** Opening SUPPLIED DATA block **

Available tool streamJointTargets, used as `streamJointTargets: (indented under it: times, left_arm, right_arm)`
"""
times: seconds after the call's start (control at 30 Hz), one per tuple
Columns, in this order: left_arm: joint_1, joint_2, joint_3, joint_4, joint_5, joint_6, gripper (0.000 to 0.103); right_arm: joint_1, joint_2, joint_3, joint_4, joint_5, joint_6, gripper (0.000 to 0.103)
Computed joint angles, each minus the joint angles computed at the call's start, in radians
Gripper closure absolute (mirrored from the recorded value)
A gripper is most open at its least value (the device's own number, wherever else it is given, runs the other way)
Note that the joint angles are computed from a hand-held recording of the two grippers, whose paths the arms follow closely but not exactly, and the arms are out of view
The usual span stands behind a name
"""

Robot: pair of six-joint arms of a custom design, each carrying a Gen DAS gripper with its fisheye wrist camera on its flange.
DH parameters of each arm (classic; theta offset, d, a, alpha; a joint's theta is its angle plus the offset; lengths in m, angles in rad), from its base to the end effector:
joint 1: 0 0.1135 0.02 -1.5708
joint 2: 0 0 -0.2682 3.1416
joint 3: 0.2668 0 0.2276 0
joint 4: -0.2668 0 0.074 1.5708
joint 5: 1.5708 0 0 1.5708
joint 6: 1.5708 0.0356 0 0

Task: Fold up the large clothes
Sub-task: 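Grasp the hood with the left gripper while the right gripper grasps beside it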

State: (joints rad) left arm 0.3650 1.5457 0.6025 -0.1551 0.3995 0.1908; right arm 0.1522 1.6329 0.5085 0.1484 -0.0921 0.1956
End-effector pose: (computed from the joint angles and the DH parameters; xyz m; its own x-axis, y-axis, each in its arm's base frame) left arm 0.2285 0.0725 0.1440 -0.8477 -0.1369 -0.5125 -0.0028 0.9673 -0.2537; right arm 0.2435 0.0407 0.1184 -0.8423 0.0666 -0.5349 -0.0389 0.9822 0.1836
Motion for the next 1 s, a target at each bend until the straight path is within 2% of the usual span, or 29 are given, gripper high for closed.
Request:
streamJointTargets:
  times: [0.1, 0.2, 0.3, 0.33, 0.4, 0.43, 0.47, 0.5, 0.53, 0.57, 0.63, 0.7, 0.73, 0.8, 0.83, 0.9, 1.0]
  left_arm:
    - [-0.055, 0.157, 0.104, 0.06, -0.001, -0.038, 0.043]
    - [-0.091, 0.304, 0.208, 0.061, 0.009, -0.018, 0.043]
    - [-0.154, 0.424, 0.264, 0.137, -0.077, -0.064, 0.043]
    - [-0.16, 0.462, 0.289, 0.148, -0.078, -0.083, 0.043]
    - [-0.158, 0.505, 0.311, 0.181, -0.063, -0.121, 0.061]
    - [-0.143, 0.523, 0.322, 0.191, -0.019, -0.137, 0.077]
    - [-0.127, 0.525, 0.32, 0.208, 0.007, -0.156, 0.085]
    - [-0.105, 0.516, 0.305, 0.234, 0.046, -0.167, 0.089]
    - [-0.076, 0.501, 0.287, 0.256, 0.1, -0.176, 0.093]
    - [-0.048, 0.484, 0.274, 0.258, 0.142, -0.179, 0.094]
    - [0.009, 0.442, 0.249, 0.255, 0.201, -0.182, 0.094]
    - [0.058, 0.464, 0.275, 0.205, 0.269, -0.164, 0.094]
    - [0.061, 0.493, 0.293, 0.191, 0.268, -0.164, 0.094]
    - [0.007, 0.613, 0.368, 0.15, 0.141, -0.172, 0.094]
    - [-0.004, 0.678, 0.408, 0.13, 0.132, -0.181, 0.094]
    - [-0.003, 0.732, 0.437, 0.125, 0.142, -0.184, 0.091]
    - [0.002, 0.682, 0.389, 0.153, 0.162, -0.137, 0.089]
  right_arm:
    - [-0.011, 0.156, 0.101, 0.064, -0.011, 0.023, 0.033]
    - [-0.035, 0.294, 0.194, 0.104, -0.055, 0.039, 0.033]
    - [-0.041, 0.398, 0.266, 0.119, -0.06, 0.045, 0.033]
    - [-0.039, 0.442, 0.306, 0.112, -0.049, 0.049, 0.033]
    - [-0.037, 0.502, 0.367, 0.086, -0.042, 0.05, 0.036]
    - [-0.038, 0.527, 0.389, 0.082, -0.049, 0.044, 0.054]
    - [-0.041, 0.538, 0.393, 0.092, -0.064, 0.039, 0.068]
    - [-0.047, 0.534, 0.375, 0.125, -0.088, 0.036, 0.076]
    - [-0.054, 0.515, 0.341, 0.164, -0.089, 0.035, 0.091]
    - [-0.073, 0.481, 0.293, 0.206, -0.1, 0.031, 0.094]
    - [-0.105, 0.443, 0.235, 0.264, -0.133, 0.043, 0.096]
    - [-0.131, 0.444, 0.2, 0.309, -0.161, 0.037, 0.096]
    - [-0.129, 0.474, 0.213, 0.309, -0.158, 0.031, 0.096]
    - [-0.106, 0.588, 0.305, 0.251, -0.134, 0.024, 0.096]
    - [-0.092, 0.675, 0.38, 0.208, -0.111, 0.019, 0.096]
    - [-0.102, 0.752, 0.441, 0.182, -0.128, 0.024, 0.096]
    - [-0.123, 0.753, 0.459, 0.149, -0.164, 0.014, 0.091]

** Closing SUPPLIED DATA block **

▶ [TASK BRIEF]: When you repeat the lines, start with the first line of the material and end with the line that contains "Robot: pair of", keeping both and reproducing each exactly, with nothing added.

▶ [SOLUTION BELOW]:
Available tool streamJointTargets, used as `streamJointTargets: (indented under it: times, left_arm, right_arm)`
"""
times: seconds after the call's start (control at 30 Hz), one per tuple
Columns, in this order: left_arm: joint_1, joint_2, joint_3, joint_4, joint_5, joint_6, gripper (0.000 to 0.103); right_arm: joint_1, joint_2, joint_3, joint_4, joint_5, joint_6, gripper (0.000 to 0.103)
Computed joint angles, each minus the joint angles computed at the call's start, in radians
Gripper closure absolute (mirrored from the recorded value)
A gripper is most open at its least value (the device's own number, wherever else it is given, runs the other way)
Note that the joint angles are computed from a hand-held recording of the two grippers, whose paths the arms follow closely but not exactly, and the arms are out of view
The usual span stands behind a name
"""

Robot: pair of six-joint arms of a custom design, each carrying a Gen DAS gripper with its fisheye wrist camera on its flange.

The work on this exercise has been completed.